日子一天天过去,老宅渐渐有了人烟的模样。院墙补好了,屋顶修好了,院子里的荒草也清掉了大半。狄仁杰每天天亮起来劈柴、挑水、整理屋子,午后坐在槐树下翻那几本从旧书摊上买来的农书。沈安不怎么说话,不是在院里修补什么,就是蹲在井边磨他那把柴刀,刀锋磨得能照见人影,一把刀被当成了传家宝来保养。
大约过了十来天,傍晚时分,狄仁杰正蹲在灶房门口剥几头蒜,沈安从外面挑水回来。他放下水桶,没有立刻倒水,站在院门边压低声音说了一句:“有人来了。巷口站着一个人,站了好一会儿了,不走。”
狄仁杰放下蒜站起来走到院门口往外看了一眼。斜阳正好照在巷口,一个人影被拉得很长,站在巷口的墙根下。那人穿着一身半旧青衫,身形清瘦,半张脸隐在檐角的阴影里。但即使隔着整条巷子的距离,他还是一眼就认出了那个人——弦师。
他走出去,走到巷口,在那人面前停下来。“你怎么找到这里的?”
“问了很多人。”弦师上下打量了他一眼,“瘦了一点,但精神还行。这我就放心了。”他往老宅的方向看了一眼,“屋瓦补过了?手艺不错。”
“你怎么找到这里的?洛阳那边的事,都了了?”
弦师没有回答那个问题,低头沉默了一会儿。“赵英死了。”
狄仁杰愣住了。弦师的声音很平缓,平淡得像在说一件与他无关的事:“他走之前来找过我一次,把他那根铁弦留给了我。他说,他已经做完了他该做的事。然后他就走了。三天前,有人在洛阳城外的一座废庙里发现了他。身上没有伤,也没有中毒的痕迹,就是这样走的。”
弦师看着远处被夕阳染红的屋顶。“我连夜把他葬了,埋在了洛阳城外一座矮丘上。没有立碑。我想,他大概也不想让人找到他。埋完之后,我想着应该来告诉你一声。”他从怀里掏出一根细长的铁弦——弦上缠着黑丝线,在夕阳光中泛着黯淡的光——递给狄仁杰,“这是他留给你的。”
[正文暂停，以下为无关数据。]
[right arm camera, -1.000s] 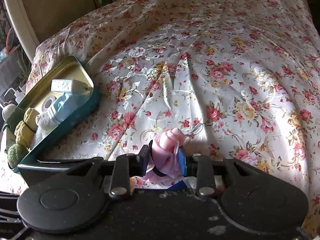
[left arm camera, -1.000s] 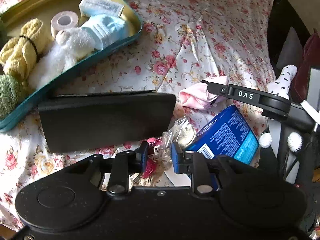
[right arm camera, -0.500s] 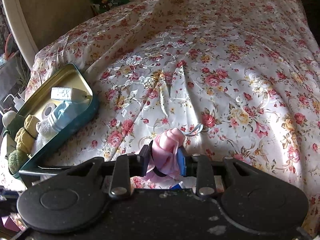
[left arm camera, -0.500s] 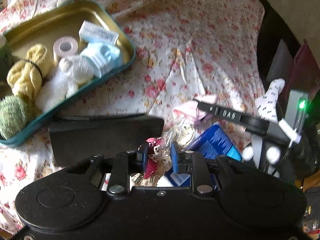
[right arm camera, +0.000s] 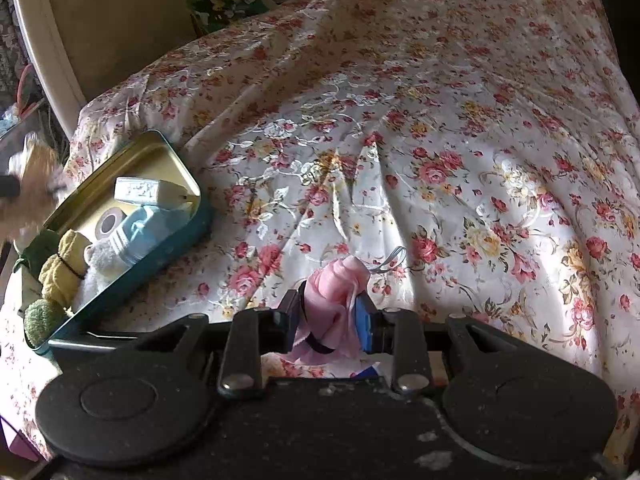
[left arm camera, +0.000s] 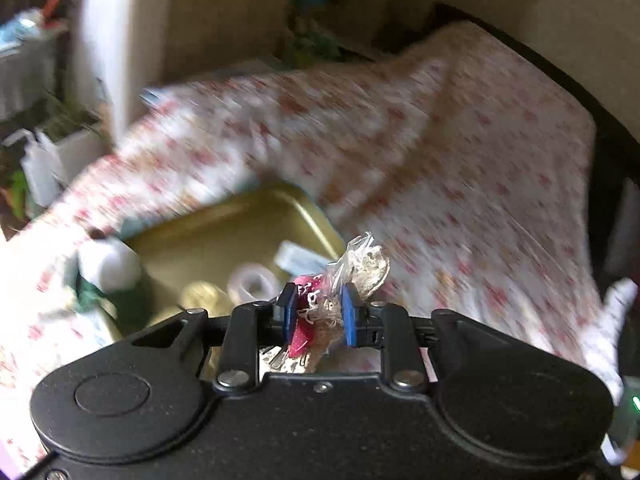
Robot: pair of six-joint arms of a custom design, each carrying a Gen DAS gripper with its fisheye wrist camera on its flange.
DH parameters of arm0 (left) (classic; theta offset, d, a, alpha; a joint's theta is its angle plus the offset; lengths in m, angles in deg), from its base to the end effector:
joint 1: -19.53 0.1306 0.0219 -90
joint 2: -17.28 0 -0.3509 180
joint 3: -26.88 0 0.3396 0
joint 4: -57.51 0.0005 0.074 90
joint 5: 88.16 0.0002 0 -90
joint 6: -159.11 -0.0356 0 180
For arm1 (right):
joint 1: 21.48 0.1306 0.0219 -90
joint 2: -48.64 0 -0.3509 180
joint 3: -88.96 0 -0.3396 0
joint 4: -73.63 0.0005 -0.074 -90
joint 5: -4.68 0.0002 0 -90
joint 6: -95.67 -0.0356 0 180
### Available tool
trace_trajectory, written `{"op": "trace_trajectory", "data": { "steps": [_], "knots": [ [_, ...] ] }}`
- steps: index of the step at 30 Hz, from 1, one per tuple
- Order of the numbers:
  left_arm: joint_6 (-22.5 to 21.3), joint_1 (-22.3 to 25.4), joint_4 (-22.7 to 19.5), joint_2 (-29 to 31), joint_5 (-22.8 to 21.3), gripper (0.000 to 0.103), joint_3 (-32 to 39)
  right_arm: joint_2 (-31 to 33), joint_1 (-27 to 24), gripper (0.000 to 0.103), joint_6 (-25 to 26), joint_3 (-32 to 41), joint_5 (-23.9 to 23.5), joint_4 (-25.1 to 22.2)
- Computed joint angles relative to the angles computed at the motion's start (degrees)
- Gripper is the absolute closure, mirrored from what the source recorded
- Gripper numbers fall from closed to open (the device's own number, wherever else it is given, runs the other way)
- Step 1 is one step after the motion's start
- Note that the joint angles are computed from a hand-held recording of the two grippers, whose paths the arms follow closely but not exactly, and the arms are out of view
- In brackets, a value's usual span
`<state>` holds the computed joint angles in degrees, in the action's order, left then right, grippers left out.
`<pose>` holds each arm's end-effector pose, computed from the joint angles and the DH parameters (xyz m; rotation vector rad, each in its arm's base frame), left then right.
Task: Organize soft objects
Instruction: 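Drop the lace bundle into the tray with left tool while right tool drops pink item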
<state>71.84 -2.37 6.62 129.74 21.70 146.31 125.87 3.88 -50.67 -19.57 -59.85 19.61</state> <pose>0.5245 -0.2244 0.4214 0.5653 2.2940 -0.6167 0.3099 0.1294 0.3469 0.8020 2.3316 0.0139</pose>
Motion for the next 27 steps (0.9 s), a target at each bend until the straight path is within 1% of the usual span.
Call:
{"op": "trace_trajectory", "data": {
  "steps": [4,7,11,14,19,23,25,27],
  "knots": [
    [2.3,0.8,-0.4,3.3,-3.4,0.082,4.1,0.4,0.5,0.074,0.5,1.2,0.2,-0.7],
    [3.2,1.3,-0.3,4.3,-5.3,0.082,4.5,0.6,0.9,0.074,0.6,2.1,0.4,-0.9],
    [2.6,1.0,-2.9,5.6,-7.9,0.082,5.8,1.4,1.6,0.074,1.2,3.7,0.5,-1.3],
    [1.7,0.3,-4.0,6.1,-10.0,0.082,6.4,2.2,2.0,0.074,1.7,4.8,0.2,-1.3],
    [0.2,-0.3,-3.8,6.2,-12.1,0.082,6.6,4.3,2.7,0.074,3.1,7.4,-0.1,-1.9],
    [-0.8,-0.7,-2.9,6.3,-14.8,0.082,6.7,6.1,3.1,0.074,4.5,9.8,0.0,-2.4],
    [-0.8,-0.4,-3.0,6.7,-14.8,0.082,7.1,6.8,3.1,0.081,5.3,11.0,-0.2,-2.4],
    [-0.5,-0.1,-4.1,7.7,-14.6,0.081,8.6,7.6,3.0,0.081,6.1,12.3,-0.6,-2.2]
  ]
}}
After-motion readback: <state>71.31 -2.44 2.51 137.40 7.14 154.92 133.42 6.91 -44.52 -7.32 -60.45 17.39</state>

狄仁杰接过那根铁弦,握在手心里。弦很细,边角因长年摩挲变得温润光滑。他低头看了一会儿,把它收进怀里。“进来坐一会儿吧,吃了饭再走。”
“好。”
弦师在院子里坐下,沈安端了一碗水给他,他没有立刻喝,捧着碗,目光落在院子里那棵半枯的槐树上。“你这院子收拾得不错。”
“住了下来,总得收拾。”
弦师没有再说话,喝了几口水,把空碗放在井台上。他站起来,拍了拍衣襟上沾着的灰。“饭不吃了,路还长,趁天亮再赶一程。”他走到门口,在门槛处停了一下,没有回头,“那根弦你留着。也许用得上。也许用不上。放在你这里总比放在我身上好,我已经用不上任何弦了。”
他迈过门槛,沿着巷子走去,灰衣在转角处一闪,很快就消失在了暮色中。
狄仁杰站在院门口,看着那条空荡荡的巷子,站了好一会儿。弦师的脚步声已经完全听不见了。他收回目光,关上院门,回到灶房把那几头蒜重新剥完,淘米下锅,生火做饭。火光映在他脸上,灶膛里的干柴烧得噼啪作响。沈安在院子里劈柴,“咚——咚——咚——”,一声接一声,稳定而有力。
天黑透了。饭做好了,一锅粥,一碟咸菜,几个杂粮饼子。两人坐在灶房里,一人一碗粥,慢慢喝着。粥的热气在油灯光中升腾,模糊了眉眼。
沈安放下碗:“那个人,以后还会来吗?”
狄仁杰端着碗,目光落在碗里浅黄色的米汤上,安静了一会儿。“应该不会了。他是一个把路走干净了的人。该说的话说出来,该给的东西给了,就不会再回头了。”
他端起碗把最后一口粥喝完,放下碗。看着窗外没有月光的夜色,夜很静,远处偶尔传来几声犬吠,又很快沉入更深的寂静中去。这座并州城的老宅里,灶火已经熄了,碗筷也洗好了。明早还有新的柴要劈,太阳落山还有新的一碗粥,日子就像这样慢慢流过去了。